DESCRIPTION OF THE TASK
Copy out each line of the data that includes the string "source".

*** DATA EXTRACT ***

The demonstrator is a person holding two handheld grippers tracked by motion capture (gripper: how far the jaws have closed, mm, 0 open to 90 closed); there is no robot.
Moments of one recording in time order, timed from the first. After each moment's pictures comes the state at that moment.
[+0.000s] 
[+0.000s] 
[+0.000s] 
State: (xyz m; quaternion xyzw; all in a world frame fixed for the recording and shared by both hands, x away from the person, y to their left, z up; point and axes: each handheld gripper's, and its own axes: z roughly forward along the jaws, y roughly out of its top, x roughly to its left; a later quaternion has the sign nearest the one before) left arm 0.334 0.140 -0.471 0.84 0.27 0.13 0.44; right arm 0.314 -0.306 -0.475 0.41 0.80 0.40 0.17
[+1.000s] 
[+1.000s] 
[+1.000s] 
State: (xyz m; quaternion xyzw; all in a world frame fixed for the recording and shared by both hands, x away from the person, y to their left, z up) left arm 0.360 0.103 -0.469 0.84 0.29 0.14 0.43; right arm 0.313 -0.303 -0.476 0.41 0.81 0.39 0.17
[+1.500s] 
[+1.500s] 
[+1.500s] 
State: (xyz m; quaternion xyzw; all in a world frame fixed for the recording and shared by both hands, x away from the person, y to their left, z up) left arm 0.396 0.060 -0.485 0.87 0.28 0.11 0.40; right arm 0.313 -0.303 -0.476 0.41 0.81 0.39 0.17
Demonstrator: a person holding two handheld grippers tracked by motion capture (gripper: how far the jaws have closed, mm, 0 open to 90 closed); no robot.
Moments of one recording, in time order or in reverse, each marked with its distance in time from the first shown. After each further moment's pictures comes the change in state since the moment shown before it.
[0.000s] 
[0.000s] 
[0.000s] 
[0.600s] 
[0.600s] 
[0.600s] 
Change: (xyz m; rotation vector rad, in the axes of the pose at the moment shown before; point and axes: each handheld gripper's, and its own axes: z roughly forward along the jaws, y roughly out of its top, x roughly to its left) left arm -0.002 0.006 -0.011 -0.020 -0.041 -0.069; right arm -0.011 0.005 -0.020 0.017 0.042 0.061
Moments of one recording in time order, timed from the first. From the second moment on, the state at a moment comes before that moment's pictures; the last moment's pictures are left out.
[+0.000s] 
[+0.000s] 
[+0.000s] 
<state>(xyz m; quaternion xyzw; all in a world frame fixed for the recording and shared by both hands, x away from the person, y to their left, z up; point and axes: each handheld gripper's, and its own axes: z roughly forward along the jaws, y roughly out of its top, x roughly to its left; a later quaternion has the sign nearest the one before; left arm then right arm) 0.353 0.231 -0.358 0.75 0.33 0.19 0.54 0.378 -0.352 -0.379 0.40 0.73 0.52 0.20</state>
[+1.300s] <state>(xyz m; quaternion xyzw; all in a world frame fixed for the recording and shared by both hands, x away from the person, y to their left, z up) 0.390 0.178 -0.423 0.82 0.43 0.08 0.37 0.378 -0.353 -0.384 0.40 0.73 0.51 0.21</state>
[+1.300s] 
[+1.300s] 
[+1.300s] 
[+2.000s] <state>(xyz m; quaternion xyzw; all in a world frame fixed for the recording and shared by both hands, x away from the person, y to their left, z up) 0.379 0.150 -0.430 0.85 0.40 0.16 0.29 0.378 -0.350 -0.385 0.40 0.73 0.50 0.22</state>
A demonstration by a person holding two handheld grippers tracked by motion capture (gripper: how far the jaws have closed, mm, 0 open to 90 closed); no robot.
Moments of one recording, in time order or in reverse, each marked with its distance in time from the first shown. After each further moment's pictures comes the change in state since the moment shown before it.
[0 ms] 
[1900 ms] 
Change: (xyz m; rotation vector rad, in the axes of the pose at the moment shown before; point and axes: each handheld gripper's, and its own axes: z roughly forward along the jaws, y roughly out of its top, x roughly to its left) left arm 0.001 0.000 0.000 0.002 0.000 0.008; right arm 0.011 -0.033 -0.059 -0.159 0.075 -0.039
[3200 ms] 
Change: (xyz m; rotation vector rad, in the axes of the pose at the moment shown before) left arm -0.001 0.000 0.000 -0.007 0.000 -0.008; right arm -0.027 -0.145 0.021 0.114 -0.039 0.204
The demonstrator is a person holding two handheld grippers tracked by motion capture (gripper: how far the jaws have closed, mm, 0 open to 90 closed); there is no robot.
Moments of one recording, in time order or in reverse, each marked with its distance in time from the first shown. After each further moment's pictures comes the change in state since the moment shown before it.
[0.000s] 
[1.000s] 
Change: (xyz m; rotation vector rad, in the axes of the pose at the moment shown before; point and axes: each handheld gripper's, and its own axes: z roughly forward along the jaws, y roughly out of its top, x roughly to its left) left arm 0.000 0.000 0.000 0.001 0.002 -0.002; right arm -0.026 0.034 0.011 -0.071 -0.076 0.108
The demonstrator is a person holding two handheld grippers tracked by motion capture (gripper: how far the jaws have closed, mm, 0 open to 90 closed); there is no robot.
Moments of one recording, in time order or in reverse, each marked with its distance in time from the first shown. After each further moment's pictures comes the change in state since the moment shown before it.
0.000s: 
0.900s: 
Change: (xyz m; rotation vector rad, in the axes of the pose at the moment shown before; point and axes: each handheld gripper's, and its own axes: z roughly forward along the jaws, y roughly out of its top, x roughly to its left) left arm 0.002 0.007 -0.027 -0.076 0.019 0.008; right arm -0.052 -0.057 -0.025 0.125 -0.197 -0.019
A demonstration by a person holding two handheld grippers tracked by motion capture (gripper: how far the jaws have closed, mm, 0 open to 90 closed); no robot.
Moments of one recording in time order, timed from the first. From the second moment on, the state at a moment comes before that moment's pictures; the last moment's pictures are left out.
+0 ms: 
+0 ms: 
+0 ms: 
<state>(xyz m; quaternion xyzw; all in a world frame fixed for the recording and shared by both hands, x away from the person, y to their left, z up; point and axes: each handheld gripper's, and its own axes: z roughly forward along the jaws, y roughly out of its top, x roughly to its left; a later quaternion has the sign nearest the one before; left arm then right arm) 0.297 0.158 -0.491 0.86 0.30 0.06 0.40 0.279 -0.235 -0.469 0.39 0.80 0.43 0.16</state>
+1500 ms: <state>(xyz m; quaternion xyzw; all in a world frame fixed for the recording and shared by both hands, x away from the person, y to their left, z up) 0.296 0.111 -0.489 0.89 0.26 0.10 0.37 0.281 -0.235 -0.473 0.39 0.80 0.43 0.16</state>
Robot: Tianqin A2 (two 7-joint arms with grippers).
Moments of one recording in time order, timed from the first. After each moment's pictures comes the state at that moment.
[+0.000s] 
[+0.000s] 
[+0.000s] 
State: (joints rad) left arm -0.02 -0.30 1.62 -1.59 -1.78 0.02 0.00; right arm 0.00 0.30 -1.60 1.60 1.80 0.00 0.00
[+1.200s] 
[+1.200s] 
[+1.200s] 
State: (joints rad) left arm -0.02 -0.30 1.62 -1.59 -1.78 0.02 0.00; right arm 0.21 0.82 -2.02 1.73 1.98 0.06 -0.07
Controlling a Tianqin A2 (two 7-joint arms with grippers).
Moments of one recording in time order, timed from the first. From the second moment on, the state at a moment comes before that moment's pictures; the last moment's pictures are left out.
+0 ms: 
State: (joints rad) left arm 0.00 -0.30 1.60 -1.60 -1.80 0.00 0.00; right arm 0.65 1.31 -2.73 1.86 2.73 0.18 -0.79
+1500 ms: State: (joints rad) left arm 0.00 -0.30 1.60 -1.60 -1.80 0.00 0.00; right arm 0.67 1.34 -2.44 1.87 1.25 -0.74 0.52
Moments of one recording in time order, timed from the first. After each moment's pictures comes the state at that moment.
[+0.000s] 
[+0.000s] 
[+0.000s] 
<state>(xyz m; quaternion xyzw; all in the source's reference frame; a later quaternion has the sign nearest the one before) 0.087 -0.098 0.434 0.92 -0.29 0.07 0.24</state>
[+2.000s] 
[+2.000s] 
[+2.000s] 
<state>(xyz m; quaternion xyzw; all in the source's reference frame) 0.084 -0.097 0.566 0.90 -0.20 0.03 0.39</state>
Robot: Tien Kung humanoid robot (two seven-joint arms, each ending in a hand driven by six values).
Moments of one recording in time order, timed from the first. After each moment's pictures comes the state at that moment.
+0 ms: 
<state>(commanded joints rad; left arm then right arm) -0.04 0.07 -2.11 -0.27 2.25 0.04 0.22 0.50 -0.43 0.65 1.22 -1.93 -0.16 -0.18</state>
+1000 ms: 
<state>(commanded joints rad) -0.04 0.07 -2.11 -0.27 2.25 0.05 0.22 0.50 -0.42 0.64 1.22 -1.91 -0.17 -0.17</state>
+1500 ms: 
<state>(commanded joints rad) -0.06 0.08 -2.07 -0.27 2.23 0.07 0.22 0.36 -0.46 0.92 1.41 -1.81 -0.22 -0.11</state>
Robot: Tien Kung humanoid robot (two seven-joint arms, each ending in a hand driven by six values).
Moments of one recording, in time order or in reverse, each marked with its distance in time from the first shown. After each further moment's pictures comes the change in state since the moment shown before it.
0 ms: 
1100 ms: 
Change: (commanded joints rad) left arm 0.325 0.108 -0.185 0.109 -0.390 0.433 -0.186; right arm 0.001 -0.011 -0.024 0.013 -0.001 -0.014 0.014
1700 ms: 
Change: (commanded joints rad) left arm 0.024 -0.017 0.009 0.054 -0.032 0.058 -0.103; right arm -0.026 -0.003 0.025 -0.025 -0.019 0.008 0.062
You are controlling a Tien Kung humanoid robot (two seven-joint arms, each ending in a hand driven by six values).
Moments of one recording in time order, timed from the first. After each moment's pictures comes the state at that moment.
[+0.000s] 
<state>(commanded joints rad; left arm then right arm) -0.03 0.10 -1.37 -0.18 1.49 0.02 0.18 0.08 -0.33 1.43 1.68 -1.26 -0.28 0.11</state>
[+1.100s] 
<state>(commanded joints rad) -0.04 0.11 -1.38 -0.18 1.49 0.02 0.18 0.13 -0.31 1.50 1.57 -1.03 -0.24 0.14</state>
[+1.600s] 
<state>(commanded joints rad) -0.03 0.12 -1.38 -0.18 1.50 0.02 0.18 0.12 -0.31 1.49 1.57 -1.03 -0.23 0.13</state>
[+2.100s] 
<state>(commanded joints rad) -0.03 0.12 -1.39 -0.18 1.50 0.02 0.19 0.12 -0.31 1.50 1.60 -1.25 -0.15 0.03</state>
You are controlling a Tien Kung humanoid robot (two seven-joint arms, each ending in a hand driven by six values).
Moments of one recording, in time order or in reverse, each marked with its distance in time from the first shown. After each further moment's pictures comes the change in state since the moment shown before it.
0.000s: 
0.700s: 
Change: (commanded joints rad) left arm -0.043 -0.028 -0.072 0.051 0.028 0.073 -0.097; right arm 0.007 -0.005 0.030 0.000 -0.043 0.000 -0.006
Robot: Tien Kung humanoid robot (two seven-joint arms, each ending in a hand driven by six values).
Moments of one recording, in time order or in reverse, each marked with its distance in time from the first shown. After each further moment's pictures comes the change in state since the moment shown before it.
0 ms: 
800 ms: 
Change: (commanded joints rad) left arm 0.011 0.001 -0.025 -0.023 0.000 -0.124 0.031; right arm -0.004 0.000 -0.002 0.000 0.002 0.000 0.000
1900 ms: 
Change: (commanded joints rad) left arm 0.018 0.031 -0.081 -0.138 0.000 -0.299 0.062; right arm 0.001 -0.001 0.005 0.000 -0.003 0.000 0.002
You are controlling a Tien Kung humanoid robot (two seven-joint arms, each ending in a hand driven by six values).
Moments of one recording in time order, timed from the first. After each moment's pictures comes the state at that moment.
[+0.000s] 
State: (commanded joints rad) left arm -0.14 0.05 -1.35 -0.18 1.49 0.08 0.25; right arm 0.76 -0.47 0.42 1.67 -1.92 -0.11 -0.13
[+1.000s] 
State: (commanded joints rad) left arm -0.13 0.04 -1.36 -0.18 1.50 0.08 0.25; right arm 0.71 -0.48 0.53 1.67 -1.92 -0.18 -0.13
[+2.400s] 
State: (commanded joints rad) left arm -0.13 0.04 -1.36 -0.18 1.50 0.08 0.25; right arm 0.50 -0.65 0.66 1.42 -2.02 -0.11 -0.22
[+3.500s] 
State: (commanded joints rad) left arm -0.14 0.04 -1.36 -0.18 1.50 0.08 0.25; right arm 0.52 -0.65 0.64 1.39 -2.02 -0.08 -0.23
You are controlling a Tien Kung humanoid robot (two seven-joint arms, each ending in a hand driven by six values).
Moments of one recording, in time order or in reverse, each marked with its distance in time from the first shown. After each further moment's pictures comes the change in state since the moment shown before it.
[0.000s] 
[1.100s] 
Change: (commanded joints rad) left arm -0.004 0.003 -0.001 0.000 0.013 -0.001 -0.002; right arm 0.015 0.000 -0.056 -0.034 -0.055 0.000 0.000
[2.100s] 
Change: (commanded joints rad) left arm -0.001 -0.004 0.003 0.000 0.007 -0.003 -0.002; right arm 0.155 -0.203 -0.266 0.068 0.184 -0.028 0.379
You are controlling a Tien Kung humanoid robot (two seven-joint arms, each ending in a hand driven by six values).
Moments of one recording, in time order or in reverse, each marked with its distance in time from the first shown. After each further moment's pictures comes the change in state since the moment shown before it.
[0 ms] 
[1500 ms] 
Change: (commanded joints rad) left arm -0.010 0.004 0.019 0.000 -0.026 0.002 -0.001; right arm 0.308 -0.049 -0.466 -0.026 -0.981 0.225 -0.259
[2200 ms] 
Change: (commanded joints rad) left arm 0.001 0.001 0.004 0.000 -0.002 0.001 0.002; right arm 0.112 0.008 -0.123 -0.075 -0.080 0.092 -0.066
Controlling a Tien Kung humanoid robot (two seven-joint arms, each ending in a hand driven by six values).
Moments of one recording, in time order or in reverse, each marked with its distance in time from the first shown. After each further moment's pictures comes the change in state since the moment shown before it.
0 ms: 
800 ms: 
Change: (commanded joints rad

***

TASK ANSWER
<state>(xyz m; quaternion xyzw; all in the source's reference frame; a later quaternion has the sign nearest the one before) 0.087 -0.098 0.434 0.92 -0.29 0.07 0.24</state>
<state>(xyz m; quaternion xyzw; all in the source's reference frame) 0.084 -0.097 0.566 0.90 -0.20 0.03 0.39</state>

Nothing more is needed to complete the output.